= What is needed =
Please copy exactly the lines from the top of the data through the line containing "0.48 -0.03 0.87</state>", and nothing else.

-- Supplied information follows --

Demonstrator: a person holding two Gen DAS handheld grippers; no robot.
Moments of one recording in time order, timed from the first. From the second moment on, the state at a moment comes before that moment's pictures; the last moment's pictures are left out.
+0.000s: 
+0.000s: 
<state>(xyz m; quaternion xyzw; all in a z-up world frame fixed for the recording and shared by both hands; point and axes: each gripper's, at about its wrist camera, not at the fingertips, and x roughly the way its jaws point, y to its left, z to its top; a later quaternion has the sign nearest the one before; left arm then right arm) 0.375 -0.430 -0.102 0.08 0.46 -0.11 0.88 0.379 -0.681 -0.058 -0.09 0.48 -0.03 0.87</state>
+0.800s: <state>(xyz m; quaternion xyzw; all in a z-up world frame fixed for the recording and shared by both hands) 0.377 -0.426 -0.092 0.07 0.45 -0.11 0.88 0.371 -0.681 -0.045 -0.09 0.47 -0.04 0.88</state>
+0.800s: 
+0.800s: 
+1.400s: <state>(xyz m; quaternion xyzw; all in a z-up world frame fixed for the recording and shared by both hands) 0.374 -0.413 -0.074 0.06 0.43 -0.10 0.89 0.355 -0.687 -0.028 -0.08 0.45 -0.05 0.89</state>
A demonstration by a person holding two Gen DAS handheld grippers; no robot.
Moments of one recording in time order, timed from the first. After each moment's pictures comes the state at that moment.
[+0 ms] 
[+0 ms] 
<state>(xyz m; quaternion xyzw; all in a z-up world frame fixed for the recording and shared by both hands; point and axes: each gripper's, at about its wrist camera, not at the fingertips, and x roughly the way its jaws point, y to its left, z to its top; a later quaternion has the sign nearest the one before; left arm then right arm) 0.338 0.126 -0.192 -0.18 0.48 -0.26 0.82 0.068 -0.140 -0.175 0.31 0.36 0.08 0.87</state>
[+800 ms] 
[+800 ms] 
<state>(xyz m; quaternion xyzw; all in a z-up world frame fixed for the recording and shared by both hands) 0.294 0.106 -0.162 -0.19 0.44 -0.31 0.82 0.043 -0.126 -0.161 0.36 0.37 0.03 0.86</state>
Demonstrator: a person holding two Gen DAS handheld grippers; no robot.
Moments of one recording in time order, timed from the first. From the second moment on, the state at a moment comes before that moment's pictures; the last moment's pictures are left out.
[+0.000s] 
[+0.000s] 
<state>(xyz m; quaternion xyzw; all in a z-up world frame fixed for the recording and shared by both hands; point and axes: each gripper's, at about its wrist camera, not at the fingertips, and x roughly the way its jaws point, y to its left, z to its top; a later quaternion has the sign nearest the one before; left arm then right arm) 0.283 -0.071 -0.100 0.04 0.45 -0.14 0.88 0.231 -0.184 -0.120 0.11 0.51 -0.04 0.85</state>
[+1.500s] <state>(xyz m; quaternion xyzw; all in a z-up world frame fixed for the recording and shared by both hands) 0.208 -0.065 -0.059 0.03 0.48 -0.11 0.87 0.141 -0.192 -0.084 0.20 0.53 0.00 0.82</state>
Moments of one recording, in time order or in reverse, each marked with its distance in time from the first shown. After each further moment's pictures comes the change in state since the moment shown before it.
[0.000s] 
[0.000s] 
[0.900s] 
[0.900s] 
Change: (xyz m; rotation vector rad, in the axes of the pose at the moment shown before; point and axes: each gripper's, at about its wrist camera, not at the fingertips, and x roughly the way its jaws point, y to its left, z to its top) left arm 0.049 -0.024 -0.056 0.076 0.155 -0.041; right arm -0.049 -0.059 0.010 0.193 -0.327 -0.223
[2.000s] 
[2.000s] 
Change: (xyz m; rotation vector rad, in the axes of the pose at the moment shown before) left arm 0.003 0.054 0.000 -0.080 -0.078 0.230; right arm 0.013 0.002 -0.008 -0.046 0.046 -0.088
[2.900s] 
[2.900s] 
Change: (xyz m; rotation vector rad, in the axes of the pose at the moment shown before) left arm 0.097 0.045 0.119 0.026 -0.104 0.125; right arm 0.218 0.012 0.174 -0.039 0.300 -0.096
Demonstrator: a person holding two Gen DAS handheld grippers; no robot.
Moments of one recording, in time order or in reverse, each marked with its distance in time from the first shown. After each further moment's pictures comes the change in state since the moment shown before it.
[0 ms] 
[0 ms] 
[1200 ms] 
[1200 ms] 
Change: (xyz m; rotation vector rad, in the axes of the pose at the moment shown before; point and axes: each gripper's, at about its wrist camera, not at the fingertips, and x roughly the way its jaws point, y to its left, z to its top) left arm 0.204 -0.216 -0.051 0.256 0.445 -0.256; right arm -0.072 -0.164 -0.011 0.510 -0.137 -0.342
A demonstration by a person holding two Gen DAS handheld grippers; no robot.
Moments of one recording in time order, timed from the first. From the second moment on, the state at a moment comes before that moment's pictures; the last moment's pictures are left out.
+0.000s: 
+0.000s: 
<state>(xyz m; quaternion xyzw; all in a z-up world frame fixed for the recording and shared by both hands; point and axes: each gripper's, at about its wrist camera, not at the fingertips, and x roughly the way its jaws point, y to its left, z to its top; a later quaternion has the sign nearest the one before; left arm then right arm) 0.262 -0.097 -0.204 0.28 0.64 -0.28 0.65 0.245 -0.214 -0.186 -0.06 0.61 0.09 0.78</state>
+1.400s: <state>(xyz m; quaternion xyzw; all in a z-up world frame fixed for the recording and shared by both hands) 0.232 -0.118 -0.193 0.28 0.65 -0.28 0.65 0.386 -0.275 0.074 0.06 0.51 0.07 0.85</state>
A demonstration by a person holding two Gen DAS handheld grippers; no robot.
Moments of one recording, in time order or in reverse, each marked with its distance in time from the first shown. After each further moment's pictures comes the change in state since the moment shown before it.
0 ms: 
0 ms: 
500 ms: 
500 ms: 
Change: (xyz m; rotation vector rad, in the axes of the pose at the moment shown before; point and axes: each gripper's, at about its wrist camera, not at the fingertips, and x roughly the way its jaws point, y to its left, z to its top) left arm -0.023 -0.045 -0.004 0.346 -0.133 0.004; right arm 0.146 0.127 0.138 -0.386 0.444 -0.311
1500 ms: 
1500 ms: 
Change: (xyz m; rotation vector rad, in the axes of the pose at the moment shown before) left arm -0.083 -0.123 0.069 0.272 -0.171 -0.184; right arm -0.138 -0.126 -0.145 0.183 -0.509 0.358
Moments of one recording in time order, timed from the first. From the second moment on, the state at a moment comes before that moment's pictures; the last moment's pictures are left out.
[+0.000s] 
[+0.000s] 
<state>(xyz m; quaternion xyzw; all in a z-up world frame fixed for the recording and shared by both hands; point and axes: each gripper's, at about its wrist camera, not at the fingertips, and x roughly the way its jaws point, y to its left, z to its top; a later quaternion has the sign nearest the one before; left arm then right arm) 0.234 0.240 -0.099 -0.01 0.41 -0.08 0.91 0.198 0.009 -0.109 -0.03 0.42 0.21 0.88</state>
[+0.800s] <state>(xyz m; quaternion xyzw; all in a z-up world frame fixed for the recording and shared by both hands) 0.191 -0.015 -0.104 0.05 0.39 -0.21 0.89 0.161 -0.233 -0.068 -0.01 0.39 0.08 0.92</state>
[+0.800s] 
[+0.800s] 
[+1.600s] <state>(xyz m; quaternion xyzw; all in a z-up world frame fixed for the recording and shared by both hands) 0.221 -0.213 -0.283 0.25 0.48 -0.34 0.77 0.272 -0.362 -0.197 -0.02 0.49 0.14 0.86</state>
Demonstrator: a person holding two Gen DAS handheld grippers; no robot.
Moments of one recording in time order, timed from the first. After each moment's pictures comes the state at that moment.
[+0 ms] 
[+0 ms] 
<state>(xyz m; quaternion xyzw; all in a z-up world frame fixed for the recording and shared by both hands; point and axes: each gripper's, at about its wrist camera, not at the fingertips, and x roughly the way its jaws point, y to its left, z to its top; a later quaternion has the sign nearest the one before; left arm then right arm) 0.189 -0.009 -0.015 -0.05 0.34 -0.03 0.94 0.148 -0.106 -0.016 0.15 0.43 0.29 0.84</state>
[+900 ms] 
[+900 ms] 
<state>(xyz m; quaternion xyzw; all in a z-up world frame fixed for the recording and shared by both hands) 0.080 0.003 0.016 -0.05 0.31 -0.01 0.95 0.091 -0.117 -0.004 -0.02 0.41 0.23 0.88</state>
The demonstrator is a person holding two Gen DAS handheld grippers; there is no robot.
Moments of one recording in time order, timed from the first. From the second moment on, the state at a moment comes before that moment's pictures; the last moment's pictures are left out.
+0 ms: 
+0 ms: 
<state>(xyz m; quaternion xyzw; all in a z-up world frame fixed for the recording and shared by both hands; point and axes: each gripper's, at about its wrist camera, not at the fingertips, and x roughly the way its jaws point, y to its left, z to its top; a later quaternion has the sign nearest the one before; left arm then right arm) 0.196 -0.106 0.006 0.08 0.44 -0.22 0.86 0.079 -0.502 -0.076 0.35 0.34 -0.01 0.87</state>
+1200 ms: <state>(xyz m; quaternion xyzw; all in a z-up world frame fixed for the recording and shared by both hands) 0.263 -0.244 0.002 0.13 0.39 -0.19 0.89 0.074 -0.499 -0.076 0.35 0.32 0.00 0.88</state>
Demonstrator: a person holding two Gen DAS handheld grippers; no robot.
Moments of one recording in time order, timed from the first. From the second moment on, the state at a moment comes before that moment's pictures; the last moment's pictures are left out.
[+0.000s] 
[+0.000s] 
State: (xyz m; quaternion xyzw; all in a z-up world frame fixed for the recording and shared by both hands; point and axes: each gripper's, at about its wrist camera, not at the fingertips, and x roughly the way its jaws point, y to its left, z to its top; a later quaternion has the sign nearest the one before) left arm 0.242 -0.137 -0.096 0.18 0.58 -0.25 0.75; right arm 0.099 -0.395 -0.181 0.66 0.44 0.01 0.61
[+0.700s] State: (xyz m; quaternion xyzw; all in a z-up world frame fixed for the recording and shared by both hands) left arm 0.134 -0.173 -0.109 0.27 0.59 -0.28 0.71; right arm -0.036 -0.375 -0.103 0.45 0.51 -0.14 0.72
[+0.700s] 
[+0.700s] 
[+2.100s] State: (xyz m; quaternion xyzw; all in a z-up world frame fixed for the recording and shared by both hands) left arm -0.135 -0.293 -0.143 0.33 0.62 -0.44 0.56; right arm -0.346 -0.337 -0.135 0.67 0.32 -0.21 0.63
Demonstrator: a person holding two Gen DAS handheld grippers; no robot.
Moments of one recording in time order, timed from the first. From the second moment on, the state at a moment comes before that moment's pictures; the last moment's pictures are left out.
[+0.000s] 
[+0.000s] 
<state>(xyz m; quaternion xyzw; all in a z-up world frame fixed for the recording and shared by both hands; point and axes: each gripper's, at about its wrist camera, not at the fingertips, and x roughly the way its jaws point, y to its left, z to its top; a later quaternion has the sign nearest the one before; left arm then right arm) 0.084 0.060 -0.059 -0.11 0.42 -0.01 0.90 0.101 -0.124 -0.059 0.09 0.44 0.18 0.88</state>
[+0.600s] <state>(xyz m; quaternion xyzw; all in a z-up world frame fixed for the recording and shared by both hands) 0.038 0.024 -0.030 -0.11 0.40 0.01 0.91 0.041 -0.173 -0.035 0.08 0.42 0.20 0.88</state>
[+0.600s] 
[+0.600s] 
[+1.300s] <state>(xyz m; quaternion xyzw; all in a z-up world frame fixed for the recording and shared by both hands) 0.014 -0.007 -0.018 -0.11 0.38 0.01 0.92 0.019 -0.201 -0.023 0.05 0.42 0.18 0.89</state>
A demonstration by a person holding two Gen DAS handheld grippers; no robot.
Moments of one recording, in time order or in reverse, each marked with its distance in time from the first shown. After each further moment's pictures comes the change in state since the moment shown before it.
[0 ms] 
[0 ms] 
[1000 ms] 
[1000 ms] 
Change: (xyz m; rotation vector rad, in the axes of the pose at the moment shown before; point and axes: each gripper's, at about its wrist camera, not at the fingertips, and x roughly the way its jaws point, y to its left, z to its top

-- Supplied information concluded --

= Your response =
Demonstrator: a person holding two Gen DAS handheld grippers; no robot.
Moments of one recording in time order, timed from the first. From the second moment on, the state at a moment comes before that moment's pictures; the last moment's pictures are left out.
+0.000s: 
+0.000s: 
<state>(xyz m; quaternion xyzw; all in a z-up world frame fixed for the recording and shared by both hands; point and axes: each gripper's, at about its wrist camera, not at the fingertips, and x roughly the way its jaws point, y to its left, z to its top; a later quaternion has the sign nearest the one before; left arm then right arm) 0.375 -0.430 -0.102 0.08 0.46 -0.11 0.88 0.379 -0.681 -0.058 -0.09 0.48 -0.03 0.87</state>

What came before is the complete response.